政治と秋刀魚 240919

 ことし、食欲の秋は政治の秋でもあると『日報抄(240916新潟日報)』は語る▼与野党でかじ取り役を決める選挙が本格化。米国でも大統領選が熱を帯びる。米国の知日派政治学者ジェラルド・カーティスさんに「政治と秋刀魚」という自伝風の日本観察記がある▼カーティスさんは1964年に初来日し、東京の郊外で下宿生活。毎日、大衆食堂で焼いたサンマやお新香、みそ汁などを口にして、和食にはまってしまう▼「お金がなくてもリッチな人生を送れる-。これは、私がその頃の日本人から学んだ大切な教訓である」と記した▼私たちの生活は彼が初来日した頃より豊かになったのか▼庶民の味覚が食卓から遠のき、政治も沈滞したとしたら…。カーティスさんでなくても、そんな秋は迎えたくない。

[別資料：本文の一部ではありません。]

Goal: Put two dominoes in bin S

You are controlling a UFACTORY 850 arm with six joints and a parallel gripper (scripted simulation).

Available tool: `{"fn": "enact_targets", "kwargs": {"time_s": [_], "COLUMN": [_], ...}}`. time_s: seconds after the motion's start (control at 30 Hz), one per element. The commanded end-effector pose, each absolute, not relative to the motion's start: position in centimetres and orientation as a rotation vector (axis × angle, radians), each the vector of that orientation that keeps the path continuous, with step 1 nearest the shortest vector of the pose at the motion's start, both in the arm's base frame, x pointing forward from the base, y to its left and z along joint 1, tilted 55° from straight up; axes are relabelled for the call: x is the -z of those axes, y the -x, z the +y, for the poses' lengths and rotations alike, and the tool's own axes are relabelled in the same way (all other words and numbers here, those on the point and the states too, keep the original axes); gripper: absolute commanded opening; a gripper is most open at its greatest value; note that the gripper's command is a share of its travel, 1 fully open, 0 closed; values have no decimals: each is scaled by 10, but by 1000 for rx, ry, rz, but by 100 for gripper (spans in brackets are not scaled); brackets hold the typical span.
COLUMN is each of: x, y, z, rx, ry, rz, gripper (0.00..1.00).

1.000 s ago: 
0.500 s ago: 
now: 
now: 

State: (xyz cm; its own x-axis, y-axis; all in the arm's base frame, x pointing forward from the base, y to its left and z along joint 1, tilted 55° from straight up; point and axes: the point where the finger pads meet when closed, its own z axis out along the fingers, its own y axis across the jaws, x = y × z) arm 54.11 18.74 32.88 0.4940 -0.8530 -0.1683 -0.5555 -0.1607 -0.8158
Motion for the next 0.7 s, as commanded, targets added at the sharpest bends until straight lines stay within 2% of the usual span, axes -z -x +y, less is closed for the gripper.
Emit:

 (私たちは)裕福で自由な世界を実現できたのか。敗戦後、アメリカ資本主義を受け入れながら、日本経済は半世紀、拡大を続け、そして停滞期に。稼げ稼げと追い立てられ、今の姿は求めていたものか。大事なものを失い、それに代わって何を受け入れたのか。経済力で自由を得ることができたのか。昭和が平成・令和に苦悩を与えていないか。
*画像は24年9月15日の朝日新聞および日本経済新聞より。